Unless we extend the eviction moratorium, millions of Americans will become homeless in the middle of winter. Many of them will die. This is not complicated. This is about saving lives in the middle of a pandemic that worsens every day. https://t.co/4So3hXiEDb
— Ed Markey (@EdMarkey) November 28, 2020
Without robust eviction moratoriums in place, we can expect to see higher incidence and death throughout the country. With only 14 state/DC moratoriums remaining and the @CDCgov moratorium expiring shortly, #eviction will contribute to #COVID19 surges. https://t.co/HZ60wvJLRM pic.twitter.com/Mht3qG0iUs
— Emily A. Benfer (@emilyabenfer) November 30, 2020
As Common Dreams reported in September, progressives have criticized the federal government's refusal to cancel rent and/or provide substantial economic assistance that would make payments possible, since failing to do so means that tenants who owe back rent are still destined to "fall off... a financial cliff," as National Low Income Housing Coalition (NLIHC) president Diane Yentel put it.
Economist Nancy Vanden Houten explained to CBS News that requiring tenants to quickly repay rental debt is a hardship that "will fall predominantly on lower-income families who have already been disproportionately affected by the coronavirus crisis."

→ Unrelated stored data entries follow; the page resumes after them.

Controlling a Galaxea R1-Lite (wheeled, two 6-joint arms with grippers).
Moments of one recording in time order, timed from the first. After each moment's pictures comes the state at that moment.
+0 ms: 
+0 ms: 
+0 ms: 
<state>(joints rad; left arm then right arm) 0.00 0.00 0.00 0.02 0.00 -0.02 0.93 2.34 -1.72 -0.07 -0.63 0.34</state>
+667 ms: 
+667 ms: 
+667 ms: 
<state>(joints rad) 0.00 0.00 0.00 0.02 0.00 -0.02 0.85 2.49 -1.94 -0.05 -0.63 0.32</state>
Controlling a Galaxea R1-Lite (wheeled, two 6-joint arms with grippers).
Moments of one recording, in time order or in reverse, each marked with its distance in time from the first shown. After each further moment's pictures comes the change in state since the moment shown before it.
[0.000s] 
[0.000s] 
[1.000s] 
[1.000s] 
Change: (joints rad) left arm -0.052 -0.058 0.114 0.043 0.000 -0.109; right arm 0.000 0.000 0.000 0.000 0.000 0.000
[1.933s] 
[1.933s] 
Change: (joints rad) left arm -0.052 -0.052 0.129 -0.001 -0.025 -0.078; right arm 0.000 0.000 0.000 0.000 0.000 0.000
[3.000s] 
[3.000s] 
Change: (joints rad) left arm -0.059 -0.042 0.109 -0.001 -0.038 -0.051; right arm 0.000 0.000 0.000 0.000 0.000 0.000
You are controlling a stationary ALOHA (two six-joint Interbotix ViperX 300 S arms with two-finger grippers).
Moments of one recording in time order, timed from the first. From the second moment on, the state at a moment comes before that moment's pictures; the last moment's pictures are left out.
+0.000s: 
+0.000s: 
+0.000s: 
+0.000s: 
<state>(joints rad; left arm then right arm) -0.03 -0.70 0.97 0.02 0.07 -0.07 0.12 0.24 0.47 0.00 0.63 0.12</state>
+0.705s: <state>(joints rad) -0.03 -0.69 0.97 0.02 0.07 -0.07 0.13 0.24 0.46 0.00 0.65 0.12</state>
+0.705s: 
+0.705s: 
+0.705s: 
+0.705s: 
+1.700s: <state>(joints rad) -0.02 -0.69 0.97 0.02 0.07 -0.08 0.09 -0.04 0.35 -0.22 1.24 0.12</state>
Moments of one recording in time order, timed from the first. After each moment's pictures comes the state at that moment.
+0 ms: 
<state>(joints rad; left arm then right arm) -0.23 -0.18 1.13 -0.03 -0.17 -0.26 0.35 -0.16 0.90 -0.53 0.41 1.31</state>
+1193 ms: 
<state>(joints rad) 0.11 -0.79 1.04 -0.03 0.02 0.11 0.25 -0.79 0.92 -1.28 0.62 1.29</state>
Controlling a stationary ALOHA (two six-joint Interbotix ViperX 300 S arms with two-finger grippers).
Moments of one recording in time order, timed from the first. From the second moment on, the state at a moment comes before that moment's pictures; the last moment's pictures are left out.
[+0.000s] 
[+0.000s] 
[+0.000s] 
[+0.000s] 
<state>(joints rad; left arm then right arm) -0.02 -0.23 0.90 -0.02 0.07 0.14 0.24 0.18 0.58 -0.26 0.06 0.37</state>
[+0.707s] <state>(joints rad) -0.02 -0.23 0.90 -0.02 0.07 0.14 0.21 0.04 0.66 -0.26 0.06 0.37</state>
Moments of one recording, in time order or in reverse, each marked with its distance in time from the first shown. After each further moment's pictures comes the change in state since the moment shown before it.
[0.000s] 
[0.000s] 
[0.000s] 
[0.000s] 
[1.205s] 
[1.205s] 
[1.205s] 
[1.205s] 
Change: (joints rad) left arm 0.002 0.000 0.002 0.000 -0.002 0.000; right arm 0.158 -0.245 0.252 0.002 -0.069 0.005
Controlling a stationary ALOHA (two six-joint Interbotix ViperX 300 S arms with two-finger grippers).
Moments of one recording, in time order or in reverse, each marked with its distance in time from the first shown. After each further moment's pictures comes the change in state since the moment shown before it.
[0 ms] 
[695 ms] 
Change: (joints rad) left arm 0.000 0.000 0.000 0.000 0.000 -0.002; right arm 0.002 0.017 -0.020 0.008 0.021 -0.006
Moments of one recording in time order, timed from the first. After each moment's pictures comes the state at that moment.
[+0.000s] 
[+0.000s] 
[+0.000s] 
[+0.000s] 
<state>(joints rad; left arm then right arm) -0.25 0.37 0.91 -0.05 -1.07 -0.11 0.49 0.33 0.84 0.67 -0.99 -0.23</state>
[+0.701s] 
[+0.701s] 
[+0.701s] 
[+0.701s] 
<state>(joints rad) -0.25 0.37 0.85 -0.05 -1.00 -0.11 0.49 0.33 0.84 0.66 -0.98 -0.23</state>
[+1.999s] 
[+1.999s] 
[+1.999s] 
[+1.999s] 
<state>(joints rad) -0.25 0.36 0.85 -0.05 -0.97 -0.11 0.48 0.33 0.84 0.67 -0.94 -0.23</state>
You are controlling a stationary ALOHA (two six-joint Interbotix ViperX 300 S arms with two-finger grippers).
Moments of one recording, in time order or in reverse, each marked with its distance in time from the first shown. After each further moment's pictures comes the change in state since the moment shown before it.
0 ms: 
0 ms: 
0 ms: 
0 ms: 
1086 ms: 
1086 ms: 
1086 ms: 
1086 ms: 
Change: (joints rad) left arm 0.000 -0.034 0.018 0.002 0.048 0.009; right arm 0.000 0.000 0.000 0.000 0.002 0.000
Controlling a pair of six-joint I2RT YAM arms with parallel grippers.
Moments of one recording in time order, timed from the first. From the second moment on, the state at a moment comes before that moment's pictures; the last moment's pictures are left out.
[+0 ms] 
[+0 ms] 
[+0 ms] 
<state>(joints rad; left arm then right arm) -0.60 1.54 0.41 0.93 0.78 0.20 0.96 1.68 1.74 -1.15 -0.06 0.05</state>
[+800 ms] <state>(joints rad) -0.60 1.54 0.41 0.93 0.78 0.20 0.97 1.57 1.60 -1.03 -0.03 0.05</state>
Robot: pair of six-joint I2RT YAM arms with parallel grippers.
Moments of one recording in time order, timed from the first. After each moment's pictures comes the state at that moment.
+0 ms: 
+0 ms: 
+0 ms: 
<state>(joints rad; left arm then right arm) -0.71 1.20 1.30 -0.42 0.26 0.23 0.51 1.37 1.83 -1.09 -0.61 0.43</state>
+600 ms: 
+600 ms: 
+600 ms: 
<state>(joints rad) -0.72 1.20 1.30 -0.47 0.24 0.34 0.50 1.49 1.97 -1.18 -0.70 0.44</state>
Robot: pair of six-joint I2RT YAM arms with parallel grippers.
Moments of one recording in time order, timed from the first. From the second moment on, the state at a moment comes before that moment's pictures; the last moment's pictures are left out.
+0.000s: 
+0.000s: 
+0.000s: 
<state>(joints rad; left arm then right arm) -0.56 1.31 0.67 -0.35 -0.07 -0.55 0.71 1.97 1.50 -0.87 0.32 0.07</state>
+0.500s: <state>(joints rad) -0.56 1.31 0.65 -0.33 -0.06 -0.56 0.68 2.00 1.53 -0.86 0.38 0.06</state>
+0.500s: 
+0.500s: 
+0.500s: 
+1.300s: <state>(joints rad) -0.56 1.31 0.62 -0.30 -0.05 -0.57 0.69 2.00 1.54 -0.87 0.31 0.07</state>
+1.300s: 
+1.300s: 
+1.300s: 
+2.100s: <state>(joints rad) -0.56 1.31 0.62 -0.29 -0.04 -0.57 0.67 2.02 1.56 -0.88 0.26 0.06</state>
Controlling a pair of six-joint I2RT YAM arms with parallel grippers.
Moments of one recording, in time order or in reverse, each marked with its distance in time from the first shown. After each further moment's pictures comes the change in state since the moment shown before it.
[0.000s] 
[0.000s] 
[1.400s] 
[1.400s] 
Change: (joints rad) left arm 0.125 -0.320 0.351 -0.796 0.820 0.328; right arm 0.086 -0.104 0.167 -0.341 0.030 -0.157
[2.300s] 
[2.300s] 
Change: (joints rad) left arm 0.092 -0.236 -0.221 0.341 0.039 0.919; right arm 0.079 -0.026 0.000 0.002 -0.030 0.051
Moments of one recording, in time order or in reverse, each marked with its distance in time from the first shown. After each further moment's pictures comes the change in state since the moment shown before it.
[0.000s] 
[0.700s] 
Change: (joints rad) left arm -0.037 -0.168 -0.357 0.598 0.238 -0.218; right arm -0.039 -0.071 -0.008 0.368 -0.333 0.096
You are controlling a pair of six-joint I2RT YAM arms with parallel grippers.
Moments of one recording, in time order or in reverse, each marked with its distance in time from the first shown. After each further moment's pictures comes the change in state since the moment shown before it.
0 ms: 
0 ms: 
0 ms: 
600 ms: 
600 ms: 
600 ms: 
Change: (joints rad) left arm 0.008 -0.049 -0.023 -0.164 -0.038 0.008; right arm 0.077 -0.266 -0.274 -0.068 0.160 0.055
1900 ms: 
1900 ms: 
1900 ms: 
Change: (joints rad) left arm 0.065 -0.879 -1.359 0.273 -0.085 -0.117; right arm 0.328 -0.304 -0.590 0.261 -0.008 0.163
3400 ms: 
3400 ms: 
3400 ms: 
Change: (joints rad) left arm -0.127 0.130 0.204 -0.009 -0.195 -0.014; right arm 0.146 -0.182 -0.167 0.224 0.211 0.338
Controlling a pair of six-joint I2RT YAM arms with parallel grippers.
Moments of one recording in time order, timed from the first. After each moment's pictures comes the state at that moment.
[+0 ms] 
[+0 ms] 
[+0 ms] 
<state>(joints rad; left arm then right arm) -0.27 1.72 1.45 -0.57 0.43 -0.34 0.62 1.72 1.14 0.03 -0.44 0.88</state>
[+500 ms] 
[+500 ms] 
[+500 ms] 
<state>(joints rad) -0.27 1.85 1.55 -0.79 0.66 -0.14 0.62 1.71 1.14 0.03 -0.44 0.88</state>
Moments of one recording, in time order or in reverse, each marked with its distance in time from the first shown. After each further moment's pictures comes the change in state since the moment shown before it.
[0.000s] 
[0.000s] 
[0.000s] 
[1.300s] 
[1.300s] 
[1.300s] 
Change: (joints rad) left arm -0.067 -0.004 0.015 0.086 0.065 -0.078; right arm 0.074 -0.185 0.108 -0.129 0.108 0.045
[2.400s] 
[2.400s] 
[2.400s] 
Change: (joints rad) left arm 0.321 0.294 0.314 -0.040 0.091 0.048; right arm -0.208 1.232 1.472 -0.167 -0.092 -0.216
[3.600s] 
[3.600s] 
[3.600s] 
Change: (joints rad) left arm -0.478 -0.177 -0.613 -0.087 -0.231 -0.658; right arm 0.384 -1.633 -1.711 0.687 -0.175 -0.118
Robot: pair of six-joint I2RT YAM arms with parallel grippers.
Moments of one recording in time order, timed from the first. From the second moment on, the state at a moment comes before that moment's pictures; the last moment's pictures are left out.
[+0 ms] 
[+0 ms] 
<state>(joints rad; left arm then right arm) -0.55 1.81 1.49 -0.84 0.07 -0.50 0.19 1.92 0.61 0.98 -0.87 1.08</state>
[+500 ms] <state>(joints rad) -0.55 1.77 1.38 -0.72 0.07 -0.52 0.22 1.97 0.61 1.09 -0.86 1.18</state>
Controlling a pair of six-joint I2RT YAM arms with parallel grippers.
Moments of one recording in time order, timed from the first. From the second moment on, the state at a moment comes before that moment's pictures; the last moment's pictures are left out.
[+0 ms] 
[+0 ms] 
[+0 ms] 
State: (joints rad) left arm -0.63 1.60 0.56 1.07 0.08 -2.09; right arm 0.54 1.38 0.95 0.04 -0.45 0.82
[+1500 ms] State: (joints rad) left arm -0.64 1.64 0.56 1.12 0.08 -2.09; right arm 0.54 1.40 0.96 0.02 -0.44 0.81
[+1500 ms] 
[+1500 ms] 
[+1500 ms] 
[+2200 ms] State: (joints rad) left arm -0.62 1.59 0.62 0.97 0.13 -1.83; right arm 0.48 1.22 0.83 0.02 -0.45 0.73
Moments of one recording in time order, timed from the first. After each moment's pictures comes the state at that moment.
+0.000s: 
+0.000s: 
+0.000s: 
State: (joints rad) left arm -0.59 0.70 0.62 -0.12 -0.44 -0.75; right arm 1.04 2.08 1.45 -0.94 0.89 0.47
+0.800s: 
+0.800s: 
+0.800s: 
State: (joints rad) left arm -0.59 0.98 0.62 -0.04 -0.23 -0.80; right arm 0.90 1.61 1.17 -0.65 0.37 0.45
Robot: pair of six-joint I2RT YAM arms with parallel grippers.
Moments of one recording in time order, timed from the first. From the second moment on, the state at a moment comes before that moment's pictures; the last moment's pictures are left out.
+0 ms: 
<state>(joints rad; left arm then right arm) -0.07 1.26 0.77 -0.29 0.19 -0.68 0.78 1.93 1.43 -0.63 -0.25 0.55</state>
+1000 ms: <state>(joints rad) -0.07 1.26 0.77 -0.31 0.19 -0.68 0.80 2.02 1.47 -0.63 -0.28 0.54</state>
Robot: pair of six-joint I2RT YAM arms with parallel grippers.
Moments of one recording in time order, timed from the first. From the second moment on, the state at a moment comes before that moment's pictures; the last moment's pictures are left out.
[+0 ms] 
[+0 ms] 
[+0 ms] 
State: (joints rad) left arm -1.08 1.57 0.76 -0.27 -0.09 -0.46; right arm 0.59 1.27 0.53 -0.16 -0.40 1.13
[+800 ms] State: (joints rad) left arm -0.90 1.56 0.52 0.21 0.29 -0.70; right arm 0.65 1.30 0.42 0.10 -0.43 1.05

In addition to a ban on evictions, "what we really need is rental assistance," said Andrew Aurand, vice president of research at the NLIHC. "The underlying problem is renters struggling to pay their rent because we're in an economic crisis."
With research confirming that the inadequate protection of economically marginalized renters is correlated with worsening health outcomes amid the Covid-19 pandemic and with continued uncertainty about whether Congress will pass a relief package before year's end, fears are growing about what will happen in January 2021.
Helen Matthews, communications manager at City Life/Vida Urbana, a housing nonprofit in Boston, told CNBC on Friday that "this is a time where it's not an overstatement to say that for many people, eviction can lead to death."
Several epidemiologists and social justice advocates have argued that greater socio-economic rights, including a right to housing, represent preventive tools that are indispensable to improving public health. The lack of guaranteed access to quality housing, for instance, increases the risk of living in an overcrowded environment and makes physical distancing more difficult.
"When people are evicted, they often move in with friends and family, and that increases your number of contacts," Kathryn Leifheit, lead author of the study and a postdoctoral fellow at the UCLA Fielding School of Public Health, told CNBC on Friday. "If people have to enter a homeless shelter, these are indoor places that can be quite crowded."
It's not too late, researchers said, for the federal government to distribute financial aid to stave off evictions and foreclosures, which can prevent deleterious health outcomes.
"Our study," tweeted Benfer, "shows housing is healthcare."